Check every line of the data below for "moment". Copy each one that has it.

(Records from a dataset)
-- Opening Marker --
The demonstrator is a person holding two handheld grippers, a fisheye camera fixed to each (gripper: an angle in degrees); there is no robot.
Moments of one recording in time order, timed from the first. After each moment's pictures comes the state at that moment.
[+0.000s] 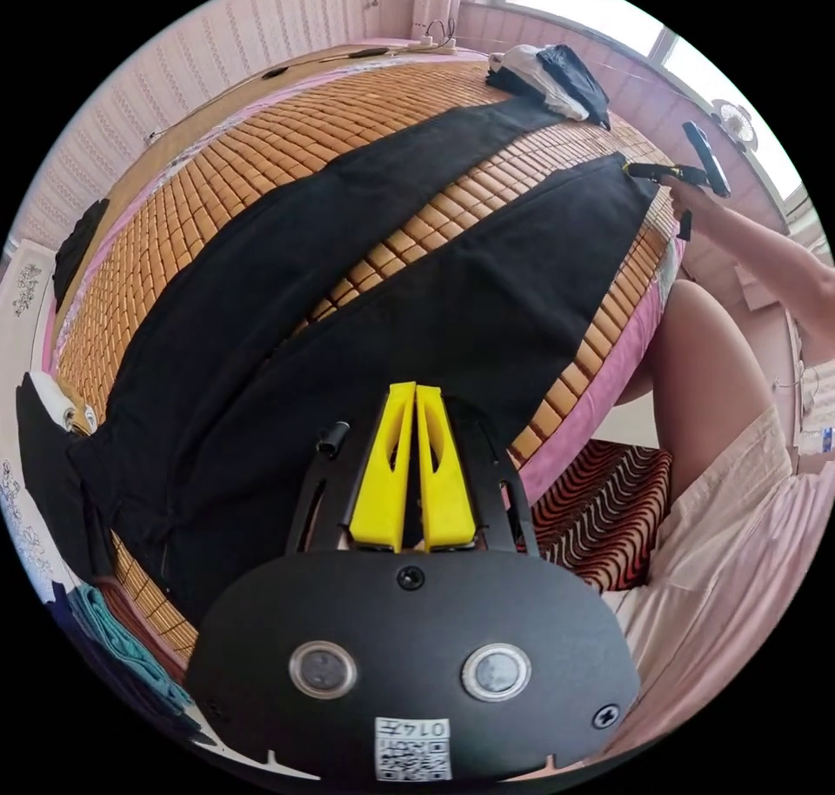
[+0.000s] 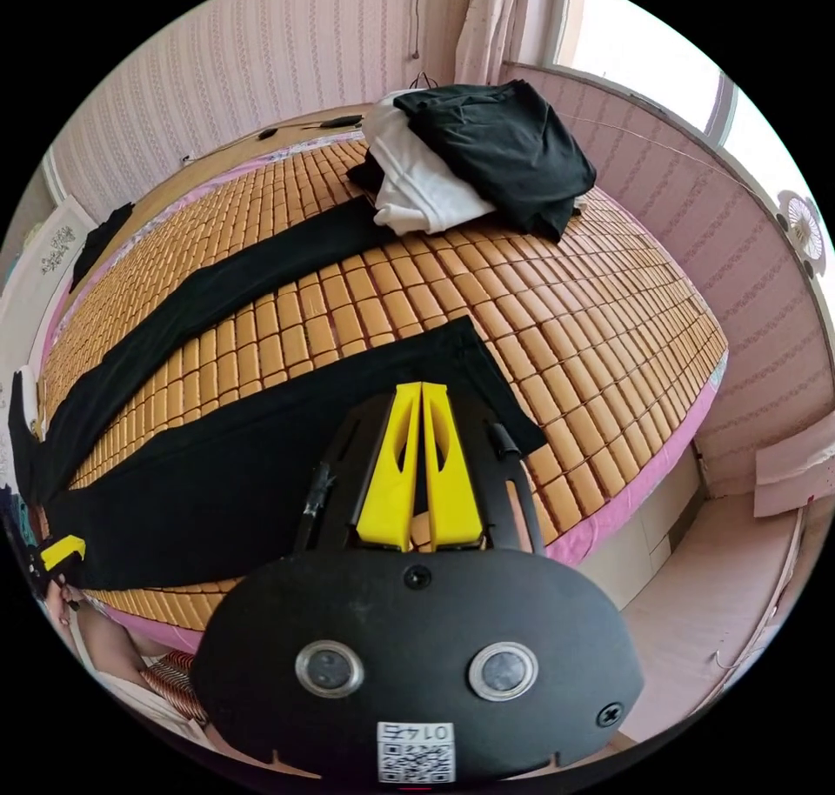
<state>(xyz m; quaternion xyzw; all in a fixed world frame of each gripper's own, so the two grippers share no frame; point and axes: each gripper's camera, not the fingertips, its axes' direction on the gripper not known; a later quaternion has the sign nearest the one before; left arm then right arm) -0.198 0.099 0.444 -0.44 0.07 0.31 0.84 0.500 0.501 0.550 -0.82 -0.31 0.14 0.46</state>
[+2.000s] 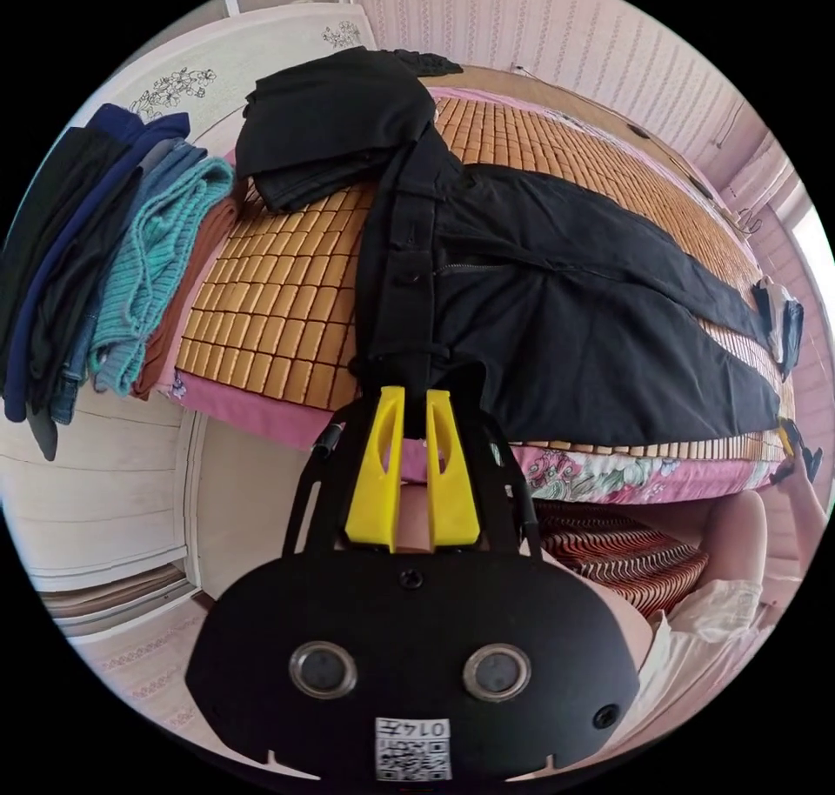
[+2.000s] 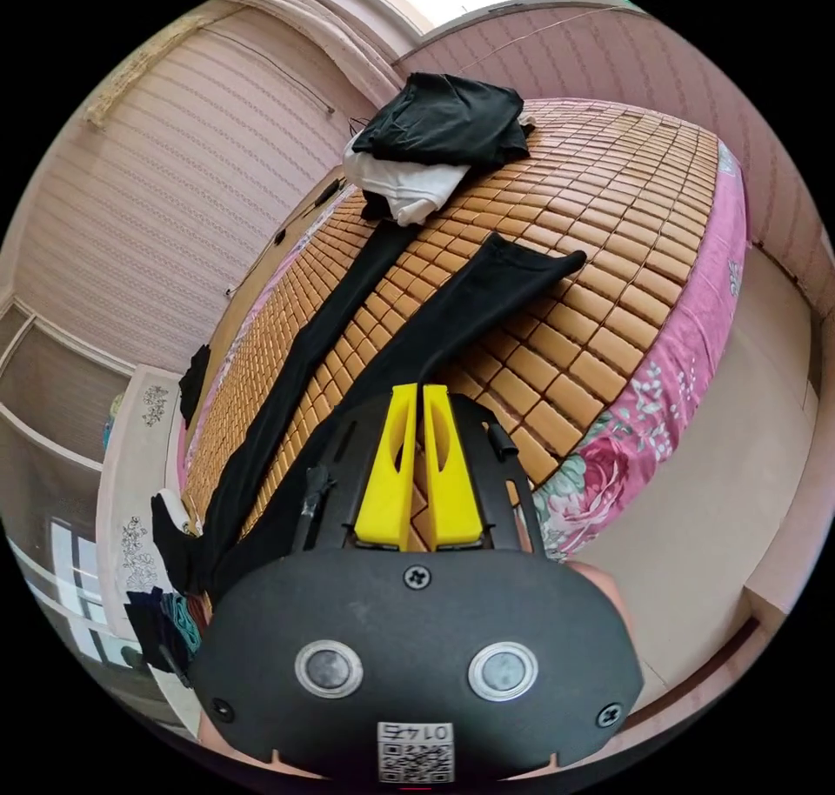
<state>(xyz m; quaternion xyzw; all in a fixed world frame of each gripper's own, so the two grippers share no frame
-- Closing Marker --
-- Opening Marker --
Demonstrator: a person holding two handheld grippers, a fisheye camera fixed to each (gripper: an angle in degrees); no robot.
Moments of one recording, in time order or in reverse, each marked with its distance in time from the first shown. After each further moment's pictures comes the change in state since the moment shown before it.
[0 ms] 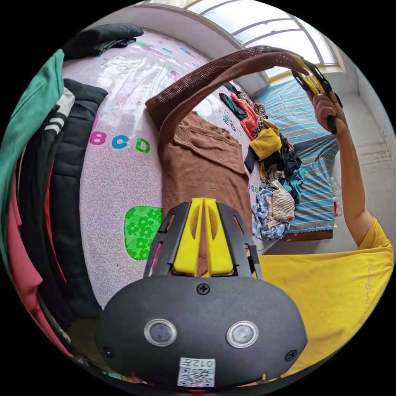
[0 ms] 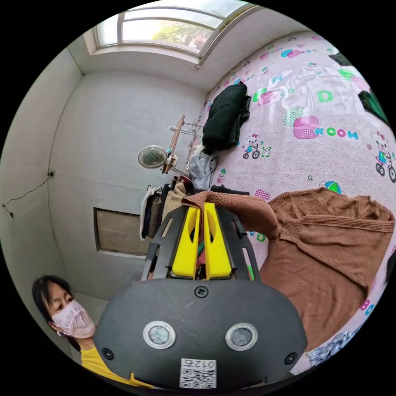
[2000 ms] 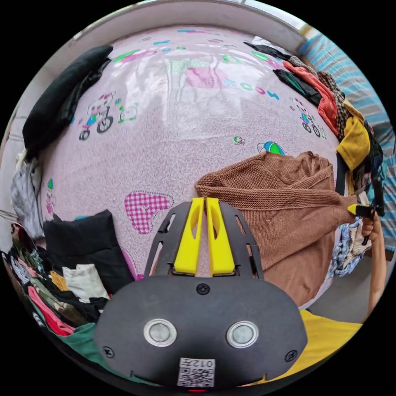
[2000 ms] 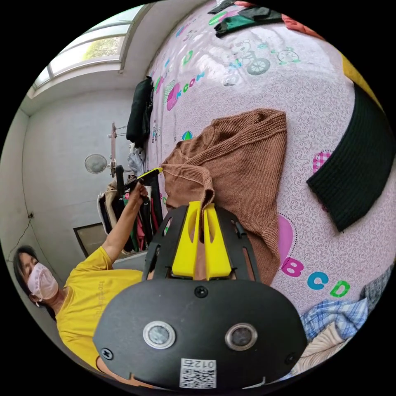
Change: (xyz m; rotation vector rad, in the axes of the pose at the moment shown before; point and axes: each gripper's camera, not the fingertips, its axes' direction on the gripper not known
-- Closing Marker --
> _TASK RESULT_:
Moments of one recording in time order, timed from the first. After each moment's pictures comes the state at that moment.
Moments of one recording, in time order or in reverse, each marked with its distance in time from the first shown. After each further moment's pictures comes the change in state since the moment shown before it.
Change: (xyz m; rotation vector rad, in the axes of the pose at the moment shown before; point and axes: each gripper's camera, not the fingertips, its axes' direction on the gripper not known

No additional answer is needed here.